Two drunks went into a bar to have a few beers. One got up and went into the bathroom while the other remained at the bar talking to the bartender.
All of a sudden there was a loud scream coming from the bathroom. The drunk at the bar said to the bartender that it sounded like his partner screaming, so he went into the toilet to investigate.
He went inside and asked his friend what the problem was. His friend said that every time he flushed the toilet something reached up and hit him on the bottom.
His friend shook his head and said: “You soft beggar, you’re sitting on the mop bucket.”
A man was getting married. Unfortunately, he was balding pretty badly so he decided to purchase a toupee for the big day. He took his young son to the wig store and together they picked out a realistic looking hair piece.
The wedding went perfectly however, the whole day, the man was worried that everyone must have seen his toupee. The next day, his young son noticed his worried look and said: “What’s the matter, daddy? Why are you looking so down?”
“I’m not really sad,” the man replied, “It’s just that I’m sure everyone noticed that I was wearing a wig yesterday.”
“No they didn’t, daddy,” the son smiled happily, “No one that I told had any clue!”
A little old lady seated herself right behind the bus driver. Every ten minutes or so she’d pipe up and say: “Have we reached Falls Creek yet, sonny?”
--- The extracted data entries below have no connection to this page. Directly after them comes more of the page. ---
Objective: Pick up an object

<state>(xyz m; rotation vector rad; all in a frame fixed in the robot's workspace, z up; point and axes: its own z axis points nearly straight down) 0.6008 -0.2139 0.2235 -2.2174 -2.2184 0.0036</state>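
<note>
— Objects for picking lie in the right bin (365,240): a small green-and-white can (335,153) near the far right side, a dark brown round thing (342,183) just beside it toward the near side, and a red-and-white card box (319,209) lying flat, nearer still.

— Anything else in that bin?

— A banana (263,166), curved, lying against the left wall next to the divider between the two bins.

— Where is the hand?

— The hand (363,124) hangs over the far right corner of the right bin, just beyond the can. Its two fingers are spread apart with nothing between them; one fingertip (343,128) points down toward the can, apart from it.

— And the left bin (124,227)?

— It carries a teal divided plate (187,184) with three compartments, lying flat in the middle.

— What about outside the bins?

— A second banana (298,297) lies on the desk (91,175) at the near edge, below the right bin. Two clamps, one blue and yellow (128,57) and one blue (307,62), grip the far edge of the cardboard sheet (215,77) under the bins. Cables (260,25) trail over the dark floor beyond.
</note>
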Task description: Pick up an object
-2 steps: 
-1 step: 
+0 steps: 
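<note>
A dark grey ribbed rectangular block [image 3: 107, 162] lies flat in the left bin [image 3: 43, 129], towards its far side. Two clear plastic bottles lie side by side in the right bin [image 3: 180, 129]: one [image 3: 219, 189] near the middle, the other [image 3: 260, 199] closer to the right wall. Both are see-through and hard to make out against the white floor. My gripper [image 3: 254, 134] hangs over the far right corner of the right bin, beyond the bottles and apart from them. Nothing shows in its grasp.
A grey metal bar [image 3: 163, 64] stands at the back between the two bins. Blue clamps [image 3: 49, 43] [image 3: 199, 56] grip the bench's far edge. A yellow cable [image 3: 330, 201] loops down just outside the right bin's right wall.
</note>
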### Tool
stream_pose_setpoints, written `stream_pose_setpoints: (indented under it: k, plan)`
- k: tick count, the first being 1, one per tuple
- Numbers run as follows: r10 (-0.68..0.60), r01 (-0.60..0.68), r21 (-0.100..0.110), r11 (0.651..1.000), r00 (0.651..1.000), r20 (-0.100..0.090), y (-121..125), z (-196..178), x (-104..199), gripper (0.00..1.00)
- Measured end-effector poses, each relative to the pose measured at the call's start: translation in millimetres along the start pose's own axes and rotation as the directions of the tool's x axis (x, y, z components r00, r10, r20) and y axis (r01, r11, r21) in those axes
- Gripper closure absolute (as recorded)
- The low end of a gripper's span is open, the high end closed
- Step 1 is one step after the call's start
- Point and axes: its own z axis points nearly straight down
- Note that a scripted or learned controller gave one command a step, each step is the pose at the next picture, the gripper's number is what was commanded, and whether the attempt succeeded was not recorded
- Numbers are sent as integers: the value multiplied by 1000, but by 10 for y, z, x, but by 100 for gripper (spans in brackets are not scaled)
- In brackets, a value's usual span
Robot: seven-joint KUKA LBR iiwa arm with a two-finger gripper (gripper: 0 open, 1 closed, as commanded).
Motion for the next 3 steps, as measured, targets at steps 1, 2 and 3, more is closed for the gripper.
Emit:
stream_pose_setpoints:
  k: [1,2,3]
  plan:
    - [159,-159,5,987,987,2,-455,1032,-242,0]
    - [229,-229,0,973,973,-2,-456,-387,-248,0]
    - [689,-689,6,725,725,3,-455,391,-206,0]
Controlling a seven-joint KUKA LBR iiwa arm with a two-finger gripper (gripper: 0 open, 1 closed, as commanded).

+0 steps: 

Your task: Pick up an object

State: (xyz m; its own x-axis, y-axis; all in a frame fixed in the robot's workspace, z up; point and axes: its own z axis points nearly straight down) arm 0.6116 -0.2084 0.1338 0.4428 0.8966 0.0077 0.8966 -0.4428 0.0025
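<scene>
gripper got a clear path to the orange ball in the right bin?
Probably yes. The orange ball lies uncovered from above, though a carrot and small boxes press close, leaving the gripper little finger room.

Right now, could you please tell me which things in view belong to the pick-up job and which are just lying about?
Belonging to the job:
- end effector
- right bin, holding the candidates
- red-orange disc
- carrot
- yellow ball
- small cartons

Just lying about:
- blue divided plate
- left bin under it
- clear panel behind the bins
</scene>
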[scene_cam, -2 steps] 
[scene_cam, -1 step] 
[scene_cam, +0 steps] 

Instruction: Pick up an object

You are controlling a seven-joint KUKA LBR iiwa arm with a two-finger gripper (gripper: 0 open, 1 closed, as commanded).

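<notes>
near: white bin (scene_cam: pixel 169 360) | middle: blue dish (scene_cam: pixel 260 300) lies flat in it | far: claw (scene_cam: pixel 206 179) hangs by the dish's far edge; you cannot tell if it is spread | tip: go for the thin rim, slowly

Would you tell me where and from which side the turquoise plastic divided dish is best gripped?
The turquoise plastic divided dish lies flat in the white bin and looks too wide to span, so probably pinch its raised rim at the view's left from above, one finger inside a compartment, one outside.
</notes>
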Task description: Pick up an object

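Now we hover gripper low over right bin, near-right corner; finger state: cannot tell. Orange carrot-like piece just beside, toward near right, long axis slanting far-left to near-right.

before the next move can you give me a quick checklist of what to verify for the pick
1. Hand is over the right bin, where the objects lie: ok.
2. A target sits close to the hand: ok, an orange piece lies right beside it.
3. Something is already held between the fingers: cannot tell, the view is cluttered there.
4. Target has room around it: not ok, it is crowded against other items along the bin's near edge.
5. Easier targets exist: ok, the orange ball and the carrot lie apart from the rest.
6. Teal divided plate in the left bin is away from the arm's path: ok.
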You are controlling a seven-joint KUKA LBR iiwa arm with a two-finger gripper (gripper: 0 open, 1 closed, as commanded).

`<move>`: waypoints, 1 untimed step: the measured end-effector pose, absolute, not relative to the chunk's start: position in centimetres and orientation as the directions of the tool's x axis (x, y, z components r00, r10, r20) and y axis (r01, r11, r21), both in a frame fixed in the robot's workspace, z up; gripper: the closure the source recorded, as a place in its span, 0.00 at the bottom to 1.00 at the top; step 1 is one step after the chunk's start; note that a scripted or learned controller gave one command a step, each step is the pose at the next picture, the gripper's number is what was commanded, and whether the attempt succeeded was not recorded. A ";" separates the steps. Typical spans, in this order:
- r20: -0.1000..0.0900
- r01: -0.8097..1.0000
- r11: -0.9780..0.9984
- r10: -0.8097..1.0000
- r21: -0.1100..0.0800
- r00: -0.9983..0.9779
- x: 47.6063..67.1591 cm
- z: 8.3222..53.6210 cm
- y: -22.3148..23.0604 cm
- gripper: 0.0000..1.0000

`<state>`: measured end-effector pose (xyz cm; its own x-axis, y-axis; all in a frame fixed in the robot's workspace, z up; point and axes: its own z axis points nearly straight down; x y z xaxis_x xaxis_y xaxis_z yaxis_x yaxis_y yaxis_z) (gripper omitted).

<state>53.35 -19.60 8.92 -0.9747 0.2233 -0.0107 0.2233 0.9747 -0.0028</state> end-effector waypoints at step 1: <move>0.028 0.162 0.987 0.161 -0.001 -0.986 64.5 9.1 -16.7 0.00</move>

“No, lady, not yet. I’ll let you know,” he replied, time after time.
As the hours passed, the old woman kept asking for Falls Creek before finally the little town came into view. Sighing with relief, the driver slammed on the brakes, pulled over and called out, “This is where you get out, lady.”
“Is this Falls Creek?”
“Yes!” he bellowed in frustration. “Get out!”
“Oh, I’m going all the way through to the next town, sonny,” she explained sweetly. “It’s just that my daughter told me that when we got this far, I should take my blood pressure pill.”